__Prompt__: Search the data below for "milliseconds"; list each line that holds it.

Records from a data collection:
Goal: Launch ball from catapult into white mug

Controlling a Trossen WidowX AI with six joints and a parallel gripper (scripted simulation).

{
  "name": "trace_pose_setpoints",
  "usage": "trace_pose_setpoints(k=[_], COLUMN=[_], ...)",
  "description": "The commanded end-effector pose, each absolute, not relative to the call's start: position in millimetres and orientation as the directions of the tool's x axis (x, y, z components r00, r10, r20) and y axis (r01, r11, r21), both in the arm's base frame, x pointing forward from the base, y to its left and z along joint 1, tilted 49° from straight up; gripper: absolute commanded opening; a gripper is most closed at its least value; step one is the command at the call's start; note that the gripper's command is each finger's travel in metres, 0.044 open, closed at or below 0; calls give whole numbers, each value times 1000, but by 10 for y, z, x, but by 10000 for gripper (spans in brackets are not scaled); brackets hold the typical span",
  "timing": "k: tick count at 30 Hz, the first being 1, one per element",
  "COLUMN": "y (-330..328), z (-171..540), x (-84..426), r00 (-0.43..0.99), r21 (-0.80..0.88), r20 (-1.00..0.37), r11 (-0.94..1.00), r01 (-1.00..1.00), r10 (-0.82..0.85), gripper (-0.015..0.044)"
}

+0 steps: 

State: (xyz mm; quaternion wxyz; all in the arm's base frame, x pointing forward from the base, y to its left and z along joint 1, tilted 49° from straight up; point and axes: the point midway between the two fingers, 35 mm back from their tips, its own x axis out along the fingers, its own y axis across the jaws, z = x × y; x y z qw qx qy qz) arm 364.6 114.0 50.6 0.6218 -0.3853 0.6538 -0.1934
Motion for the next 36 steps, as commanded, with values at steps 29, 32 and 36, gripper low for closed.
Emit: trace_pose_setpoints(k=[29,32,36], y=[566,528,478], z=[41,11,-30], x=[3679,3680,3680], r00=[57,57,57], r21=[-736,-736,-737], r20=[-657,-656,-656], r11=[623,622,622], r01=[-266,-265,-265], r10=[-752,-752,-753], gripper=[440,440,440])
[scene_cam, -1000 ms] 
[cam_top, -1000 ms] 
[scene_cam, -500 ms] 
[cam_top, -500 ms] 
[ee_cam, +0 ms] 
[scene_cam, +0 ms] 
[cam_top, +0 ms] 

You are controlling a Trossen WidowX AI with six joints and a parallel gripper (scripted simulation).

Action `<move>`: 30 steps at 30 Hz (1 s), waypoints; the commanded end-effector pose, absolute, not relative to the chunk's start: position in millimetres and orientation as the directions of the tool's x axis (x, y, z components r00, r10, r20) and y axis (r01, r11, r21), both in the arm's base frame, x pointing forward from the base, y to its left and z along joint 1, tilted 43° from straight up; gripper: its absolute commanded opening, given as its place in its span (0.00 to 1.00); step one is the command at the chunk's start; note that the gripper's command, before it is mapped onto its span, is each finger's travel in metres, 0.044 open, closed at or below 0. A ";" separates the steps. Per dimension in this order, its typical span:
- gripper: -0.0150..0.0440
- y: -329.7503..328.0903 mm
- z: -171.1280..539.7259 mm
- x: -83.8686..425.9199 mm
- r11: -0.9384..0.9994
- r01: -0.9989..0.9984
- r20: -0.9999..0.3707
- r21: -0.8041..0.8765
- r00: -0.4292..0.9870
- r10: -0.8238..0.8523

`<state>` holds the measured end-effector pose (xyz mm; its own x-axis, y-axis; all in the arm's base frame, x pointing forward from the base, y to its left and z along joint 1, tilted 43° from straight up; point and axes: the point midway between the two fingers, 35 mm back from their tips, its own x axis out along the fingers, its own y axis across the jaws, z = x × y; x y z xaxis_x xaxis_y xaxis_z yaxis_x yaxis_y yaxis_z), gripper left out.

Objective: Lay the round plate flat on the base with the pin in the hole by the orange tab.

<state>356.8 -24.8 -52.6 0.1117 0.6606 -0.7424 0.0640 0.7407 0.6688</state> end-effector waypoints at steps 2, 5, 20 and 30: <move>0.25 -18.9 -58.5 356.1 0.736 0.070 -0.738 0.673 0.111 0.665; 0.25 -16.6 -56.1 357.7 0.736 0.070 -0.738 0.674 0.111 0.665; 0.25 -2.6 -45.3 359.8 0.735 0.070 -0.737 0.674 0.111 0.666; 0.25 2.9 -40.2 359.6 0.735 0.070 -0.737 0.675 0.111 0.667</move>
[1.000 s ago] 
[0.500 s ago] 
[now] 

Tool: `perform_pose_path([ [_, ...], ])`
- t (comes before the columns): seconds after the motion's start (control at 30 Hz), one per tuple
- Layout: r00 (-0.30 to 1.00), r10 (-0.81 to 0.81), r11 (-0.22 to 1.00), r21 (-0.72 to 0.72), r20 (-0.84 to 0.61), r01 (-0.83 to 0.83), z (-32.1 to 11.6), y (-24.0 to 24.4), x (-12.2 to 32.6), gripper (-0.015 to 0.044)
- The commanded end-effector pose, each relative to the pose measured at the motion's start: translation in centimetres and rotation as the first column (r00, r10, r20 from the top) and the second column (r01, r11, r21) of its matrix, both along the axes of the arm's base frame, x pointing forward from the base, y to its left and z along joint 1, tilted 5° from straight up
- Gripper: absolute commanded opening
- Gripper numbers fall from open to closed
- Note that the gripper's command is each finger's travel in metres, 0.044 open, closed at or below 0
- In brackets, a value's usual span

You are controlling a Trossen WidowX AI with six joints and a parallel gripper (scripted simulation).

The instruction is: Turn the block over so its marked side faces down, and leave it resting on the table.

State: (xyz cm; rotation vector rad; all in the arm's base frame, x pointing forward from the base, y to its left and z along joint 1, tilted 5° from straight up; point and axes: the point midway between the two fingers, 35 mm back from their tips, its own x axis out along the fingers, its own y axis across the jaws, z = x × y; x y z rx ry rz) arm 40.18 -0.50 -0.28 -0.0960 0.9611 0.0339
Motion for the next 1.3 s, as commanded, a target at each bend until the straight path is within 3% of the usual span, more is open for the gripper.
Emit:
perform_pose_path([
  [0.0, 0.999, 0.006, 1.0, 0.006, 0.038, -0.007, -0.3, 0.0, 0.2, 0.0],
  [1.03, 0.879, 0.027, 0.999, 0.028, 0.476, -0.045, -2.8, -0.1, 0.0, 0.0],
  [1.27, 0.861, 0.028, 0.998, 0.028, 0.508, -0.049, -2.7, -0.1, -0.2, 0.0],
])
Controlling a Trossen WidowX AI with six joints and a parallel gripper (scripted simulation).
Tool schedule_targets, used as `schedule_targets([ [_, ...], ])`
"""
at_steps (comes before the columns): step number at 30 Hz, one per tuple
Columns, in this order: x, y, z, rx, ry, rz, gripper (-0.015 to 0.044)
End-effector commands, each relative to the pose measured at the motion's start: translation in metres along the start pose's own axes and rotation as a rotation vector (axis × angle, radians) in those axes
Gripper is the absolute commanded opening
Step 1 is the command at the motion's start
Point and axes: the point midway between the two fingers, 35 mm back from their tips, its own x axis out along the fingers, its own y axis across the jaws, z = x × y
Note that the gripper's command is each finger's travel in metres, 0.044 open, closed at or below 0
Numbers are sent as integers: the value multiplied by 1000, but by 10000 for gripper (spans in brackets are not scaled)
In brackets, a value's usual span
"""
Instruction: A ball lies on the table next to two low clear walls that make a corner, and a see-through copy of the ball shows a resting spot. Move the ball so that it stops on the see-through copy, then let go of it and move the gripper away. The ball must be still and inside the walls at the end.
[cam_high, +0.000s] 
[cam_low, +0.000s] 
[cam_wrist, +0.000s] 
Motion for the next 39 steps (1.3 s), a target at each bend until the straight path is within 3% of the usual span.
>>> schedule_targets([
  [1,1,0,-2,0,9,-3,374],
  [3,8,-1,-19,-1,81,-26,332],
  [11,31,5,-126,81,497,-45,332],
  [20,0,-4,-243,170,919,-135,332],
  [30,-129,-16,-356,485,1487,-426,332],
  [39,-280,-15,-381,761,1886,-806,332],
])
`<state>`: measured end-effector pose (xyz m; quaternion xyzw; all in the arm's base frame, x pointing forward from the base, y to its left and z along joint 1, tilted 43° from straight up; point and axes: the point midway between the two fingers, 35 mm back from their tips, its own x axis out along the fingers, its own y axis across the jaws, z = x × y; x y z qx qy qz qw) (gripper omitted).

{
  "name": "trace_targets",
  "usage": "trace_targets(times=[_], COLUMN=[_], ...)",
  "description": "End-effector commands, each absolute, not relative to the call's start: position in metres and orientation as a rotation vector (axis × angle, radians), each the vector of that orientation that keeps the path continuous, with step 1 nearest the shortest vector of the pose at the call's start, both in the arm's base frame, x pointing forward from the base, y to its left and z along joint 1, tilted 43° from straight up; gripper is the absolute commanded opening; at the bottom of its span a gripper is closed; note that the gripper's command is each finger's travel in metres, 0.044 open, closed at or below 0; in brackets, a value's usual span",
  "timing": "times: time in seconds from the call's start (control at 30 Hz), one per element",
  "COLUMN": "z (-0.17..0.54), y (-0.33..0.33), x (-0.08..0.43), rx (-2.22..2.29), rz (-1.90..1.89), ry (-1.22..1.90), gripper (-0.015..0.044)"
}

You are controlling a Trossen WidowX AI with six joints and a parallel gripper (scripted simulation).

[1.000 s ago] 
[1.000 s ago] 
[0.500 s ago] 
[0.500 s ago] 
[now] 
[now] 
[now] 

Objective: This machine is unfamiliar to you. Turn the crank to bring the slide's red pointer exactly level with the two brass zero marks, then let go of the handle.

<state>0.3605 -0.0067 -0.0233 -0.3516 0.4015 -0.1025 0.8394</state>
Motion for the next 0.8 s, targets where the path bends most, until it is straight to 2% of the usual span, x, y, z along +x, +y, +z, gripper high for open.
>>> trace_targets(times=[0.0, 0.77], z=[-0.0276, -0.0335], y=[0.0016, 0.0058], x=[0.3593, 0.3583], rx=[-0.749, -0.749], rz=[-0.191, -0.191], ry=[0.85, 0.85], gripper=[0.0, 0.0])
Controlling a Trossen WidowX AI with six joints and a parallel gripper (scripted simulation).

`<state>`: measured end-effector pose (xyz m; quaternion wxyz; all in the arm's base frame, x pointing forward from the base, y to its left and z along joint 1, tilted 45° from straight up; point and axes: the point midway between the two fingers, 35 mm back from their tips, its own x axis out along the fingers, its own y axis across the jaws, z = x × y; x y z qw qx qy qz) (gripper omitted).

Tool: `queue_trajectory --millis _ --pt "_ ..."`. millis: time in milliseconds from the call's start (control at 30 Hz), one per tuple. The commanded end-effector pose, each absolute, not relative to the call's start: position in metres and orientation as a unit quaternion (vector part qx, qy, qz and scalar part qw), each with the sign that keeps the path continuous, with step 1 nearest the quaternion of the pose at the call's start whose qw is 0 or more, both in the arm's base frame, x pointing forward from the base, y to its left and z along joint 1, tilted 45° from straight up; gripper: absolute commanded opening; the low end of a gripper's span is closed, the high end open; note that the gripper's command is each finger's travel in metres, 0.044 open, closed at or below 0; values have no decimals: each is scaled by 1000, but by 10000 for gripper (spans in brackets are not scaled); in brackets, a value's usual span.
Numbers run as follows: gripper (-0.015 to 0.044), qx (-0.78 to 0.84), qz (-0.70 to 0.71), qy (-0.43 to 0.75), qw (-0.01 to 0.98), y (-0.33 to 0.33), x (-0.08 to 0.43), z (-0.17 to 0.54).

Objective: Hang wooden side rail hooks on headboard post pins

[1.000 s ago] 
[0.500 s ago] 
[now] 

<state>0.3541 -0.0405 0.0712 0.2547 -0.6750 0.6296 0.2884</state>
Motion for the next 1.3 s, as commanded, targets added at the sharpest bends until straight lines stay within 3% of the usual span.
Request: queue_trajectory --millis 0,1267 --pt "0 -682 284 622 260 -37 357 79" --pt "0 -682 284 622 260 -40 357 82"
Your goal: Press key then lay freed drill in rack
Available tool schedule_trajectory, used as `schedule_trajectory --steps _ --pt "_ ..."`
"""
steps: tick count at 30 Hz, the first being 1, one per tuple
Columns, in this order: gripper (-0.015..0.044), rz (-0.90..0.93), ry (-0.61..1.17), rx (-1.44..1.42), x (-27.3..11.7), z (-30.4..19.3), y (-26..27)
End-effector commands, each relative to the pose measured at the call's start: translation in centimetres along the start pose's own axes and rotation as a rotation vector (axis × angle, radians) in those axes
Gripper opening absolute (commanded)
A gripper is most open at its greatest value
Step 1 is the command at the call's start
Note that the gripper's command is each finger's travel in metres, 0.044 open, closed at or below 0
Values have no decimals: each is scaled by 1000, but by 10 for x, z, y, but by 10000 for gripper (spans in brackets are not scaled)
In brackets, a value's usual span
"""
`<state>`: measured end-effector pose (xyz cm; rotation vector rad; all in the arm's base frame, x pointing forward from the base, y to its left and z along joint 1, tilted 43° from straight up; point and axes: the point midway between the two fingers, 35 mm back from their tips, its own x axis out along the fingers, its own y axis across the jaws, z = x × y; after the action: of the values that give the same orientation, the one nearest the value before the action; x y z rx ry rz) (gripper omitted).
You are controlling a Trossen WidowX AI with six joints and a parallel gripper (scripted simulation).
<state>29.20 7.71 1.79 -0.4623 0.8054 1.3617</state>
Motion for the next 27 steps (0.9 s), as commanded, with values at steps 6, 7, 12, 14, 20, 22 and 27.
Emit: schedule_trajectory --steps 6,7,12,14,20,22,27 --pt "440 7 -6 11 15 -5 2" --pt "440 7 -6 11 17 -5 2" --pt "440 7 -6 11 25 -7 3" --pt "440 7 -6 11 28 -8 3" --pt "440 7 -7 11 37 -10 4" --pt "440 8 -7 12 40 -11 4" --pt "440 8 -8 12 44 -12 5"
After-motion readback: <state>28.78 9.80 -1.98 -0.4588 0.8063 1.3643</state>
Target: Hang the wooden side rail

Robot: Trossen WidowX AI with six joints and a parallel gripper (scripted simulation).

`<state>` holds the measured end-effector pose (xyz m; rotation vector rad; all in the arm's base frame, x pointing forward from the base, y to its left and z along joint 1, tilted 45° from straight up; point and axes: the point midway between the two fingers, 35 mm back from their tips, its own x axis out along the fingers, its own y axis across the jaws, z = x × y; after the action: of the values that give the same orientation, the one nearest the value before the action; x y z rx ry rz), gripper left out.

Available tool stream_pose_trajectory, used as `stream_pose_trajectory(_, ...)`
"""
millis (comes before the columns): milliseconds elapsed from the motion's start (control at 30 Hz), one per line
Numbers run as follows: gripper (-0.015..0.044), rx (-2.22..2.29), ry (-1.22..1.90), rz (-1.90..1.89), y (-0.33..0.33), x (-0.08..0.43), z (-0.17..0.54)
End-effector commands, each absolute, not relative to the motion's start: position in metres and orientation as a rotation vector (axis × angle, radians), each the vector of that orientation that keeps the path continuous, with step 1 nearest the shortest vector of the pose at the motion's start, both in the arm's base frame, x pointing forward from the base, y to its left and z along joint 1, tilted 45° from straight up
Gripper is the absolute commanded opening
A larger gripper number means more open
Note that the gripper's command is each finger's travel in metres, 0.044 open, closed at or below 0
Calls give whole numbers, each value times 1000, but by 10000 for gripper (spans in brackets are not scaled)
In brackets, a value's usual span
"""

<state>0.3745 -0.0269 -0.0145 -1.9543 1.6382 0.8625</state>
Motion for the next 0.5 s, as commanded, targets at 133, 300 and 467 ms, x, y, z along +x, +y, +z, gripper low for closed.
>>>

__Task response__:
Tool: `queue_trajectory --millis _ --pt "_ ..."`. millis: time in milliseconds from the call's start (control at 30 Hz), one per tuple. The commanded end-effector pose, each absolute, not relative to the call's start: position in metres and orientation as a unit quaternion (vector part qx, qy, qz and scalar part qw), each with the sign that keeps the path continuous, with step 1 nearest the quaternion of the pose at the call's start whose qw is 0 or more, both in the arm's base frame, x pointing forward from the base, y to its left and z along joint 1, tilted 45° from straight up; gripper: absolute commanded opening; the low end of a gripper's span is closed, the high end open; note that the gripper's command is each finger's travel in metres, 0.044 open, closed at or below 0; values have no decimals: each is scaled by 1000, but by 10000 for gripper (spans in brackets are not scaled); in brackets, a value's usual span.
millis (comes before the columns): milliseconds elapsed from the motion's start (control at 30 Hz), one per line

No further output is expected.